(EXERCISE MATERIALS begins)

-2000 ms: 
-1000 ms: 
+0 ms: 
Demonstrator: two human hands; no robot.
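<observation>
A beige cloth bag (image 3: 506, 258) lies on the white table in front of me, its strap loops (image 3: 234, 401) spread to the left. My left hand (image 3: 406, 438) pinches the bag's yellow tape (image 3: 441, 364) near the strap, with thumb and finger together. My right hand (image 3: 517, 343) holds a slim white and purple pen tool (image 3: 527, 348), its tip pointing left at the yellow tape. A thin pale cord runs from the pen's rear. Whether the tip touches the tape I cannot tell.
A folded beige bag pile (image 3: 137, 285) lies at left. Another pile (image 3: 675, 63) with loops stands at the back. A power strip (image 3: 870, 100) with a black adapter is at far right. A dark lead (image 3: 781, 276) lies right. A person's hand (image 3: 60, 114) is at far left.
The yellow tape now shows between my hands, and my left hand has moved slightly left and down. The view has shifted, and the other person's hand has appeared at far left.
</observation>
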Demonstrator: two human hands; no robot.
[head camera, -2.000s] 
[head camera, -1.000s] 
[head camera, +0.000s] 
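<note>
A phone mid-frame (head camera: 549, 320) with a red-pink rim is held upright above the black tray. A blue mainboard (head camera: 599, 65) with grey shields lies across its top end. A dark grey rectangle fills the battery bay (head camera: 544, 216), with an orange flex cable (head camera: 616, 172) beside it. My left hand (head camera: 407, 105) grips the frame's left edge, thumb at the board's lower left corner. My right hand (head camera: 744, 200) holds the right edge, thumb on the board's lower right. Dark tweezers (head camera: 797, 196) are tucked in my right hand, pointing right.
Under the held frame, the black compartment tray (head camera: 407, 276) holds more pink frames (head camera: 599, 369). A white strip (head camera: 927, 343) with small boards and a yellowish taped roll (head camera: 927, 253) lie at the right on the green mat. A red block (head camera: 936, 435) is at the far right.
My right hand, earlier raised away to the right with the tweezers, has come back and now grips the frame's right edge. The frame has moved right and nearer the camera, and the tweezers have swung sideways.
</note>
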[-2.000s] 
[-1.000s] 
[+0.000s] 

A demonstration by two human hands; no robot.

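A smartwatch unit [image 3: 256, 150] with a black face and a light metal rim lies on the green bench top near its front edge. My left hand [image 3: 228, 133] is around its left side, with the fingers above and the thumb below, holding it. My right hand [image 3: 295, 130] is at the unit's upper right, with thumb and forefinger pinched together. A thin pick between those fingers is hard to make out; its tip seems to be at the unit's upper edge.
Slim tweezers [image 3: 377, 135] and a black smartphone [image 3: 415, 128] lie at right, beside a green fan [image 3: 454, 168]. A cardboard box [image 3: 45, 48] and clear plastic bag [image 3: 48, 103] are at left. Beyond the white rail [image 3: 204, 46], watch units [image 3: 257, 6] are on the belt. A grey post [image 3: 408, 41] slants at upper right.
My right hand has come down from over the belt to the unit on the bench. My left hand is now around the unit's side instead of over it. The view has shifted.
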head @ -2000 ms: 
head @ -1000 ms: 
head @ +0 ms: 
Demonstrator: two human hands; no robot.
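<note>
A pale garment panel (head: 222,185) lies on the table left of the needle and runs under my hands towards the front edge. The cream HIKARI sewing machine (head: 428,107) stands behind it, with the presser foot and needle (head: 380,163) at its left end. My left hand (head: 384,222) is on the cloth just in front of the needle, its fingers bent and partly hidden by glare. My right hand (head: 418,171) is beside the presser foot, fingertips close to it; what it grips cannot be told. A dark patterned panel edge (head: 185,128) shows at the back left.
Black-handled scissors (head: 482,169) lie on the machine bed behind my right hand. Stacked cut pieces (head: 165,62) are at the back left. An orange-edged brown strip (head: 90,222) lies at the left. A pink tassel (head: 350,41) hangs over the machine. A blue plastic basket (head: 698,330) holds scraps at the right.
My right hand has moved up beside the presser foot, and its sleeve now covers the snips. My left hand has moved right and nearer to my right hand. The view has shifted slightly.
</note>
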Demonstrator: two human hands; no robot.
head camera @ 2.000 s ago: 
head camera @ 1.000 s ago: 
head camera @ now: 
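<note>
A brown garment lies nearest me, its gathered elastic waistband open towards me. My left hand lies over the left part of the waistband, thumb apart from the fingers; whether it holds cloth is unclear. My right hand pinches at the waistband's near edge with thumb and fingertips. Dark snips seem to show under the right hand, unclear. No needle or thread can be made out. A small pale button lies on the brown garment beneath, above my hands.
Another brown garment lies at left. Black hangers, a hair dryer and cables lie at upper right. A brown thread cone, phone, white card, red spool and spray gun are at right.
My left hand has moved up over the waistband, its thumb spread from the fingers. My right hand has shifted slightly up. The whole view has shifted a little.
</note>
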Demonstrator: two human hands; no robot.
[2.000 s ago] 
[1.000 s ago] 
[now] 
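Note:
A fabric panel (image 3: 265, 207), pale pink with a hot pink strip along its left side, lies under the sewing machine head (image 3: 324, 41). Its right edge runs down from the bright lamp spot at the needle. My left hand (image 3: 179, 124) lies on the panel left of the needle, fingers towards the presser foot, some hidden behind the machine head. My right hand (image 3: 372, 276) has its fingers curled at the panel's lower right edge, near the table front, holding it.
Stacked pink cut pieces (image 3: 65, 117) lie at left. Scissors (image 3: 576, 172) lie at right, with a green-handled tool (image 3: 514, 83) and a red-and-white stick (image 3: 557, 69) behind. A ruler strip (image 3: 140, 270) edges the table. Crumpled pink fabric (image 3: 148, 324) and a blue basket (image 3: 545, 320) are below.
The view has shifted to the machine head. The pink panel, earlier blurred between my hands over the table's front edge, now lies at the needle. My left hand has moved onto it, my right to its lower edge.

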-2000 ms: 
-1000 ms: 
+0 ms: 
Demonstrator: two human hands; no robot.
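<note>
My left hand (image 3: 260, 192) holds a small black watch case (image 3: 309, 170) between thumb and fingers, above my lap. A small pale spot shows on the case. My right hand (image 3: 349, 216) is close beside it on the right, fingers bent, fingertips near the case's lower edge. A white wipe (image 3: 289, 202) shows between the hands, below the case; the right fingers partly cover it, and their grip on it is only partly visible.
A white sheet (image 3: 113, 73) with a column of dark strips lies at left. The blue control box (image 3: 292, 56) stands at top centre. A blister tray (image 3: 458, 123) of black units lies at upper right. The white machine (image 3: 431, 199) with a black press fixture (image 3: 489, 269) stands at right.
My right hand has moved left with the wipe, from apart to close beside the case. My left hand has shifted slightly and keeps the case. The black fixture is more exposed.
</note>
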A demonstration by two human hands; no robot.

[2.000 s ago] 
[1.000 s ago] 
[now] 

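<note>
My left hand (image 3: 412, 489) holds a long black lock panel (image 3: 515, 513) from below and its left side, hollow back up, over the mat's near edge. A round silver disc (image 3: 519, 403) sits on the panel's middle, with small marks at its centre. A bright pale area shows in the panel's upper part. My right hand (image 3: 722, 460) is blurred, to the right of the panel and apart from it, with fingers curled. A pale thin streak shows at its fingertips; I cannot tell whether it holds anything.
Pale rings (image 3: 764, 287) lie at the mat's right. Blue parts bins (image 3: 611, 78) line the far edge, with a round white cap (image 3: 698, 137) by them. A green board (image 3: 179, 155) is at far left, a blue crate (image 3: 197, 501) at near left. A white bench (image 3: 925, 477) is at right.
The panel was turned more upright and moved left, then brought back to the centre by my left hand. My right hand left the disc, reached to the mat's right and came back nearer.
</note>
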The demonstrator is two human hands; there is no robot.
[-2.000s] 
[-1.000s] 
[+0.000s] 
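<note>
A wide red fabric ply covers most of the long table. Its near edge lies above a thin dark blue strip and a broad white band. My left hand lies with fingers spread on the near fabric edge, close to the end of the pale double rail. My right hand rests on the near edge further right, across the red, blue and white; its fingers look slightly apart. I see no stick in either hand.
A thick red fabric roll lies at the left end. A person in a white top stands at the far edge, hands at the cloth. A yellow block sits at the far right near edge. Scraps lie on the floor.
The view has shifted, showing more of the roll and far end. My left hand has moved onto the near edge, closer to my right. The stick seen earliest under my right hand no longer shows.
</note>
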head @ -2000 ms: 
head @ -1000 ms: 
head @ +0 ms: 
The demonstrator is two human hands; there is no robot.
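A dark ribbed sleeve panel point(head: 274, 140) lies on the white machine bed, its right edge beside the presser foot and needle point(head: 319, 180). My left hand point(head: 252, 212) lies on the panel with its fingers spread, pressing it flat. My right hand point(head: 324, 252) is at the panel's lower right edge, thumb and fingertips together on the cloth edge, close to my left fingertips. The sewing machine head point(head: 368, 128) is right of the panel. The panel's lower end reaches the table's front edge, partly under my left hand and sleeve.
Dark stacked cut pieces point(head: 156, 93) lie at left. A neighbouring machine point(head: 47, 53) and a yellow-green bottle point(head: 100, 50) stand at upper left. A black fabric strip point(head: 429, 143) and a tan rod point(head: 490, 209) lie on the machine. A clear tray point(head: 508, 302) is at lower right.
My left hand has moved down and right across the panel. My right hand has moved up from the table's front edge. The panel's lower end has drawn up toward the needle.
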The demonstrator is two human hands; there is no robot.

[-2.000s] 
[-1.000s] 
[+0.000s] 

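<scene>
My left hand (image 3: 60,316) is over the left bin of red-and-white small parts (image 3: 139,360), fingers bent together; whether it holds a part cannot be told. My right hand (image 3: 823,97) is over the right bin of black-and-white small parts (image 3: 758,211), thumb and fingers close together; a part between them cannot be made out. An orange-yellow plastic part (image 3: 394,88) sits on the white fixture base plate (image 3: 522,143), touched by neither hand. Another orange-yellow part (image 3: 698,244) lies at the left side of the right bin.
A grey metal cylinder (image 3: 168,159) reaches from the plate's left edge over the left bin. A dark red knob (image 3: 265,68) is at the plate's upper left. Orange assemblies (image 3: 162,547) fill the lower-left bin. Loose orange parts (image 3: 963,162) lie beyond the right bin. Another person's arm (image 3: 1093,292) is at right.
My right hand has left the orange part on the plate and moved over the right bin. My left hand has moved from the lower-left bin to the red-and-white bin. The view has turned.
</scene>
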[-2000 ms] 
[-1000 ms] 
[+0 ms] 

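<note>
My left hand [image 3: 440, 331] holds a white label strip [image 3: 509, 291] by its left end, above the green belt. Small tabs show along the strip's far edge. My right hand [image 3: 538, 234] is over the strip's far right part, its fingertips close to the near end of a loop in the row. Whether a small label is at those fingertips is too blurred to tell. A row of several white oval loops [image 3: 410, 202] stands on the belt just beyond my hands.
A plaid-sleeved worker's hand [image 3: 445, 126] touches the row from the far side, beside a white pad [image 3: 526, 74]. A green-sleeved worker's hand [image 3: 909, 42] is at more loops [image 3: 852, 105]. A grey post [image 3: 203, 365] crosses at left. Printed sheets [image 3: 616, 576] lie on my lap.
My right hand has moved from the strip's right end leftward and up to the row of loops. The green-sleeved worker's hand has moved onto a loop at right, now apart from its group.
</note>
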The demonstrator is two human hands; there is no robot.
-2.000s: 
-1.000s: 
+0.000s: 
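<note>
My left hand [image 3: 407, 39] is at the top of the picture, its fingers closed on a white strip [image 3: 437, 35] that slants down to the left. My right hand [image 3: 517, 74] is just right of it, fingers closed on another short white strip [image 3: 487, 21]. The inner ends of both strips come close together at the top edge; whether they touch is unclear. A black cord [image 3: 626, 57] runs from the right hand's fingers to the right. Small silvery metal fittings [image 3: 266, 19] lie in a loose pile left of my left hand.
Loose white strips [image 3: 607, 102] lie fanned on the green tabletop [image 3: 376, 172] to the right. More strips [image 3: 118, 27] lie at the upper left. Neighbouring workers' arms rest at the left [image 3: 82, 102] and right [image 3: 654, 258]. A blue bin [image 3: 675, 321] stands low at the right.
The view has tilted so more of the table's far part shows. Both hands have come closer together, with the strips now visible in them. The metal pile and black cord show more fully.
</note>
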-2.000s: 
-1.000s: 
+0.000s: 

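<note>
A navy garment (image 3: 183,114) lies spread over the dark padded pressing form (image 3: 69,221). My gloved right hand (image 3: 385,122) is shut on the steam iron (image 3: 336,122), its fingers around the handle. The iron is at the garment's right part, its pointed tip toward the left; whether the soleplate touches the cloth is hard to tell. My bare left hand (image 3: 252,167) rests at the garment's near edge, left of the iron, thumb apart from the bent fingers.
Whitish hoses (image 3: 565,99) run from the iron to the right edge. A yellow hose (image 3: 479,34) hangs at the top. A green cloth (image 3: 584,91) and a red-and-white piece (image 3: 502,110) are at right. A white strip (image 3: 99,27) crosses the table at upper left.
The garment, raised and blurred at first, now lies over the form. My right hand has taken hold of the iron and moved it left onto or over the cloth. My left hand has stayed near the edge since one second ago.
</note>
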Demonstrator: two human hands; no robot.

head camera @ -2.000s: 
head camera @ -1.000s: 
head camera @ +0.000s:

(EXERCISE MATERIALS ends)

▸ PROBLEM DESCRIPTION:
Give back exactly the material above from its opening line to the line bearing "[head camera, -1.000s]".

▸ TASK OUTPUT:
-2000 ms: 
-1000 ms: 
+0 ms: 
Demonstrator: two human hands; no robot.
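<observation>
A beige cloth bag (image 3: 506, 258) lies on the white table in front of me, its strap loops (image 3: 234, 401) spread to the left. My left hand (image 3: 406, 438) pinches the bag's yellow tape (image 3: 441, 364) near the strap, with thumb and finger together. My right hand (image 3: 517, 343) holds a slim white and purple pen tool (image 3: 527, 348), its tip pointing left at the yellow tape. A thin pale cord runs from the pen's rear. Whether the tip touches the tape I cannot tell.
A folded beige bag pile (image 3: 137, 285) lies at left. Another pile (image 3: 675, 63) with loops stands at the back. A power strip (image 3: 870, 100) with a black adapter is at far right. A dark lead (image 3: 781, 276) lies right. A person's hand (image 3: 60, 114) is at far left.
The yellow tape now shows between my hands, and my left hand has moved slightly left and down. The view has shifted, and the other person's hand has appeared at far left.
</observation>
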Demonstrator: two human hands; no robot.
[head camera, -2.000s] 
[head camera, -1.000s] 

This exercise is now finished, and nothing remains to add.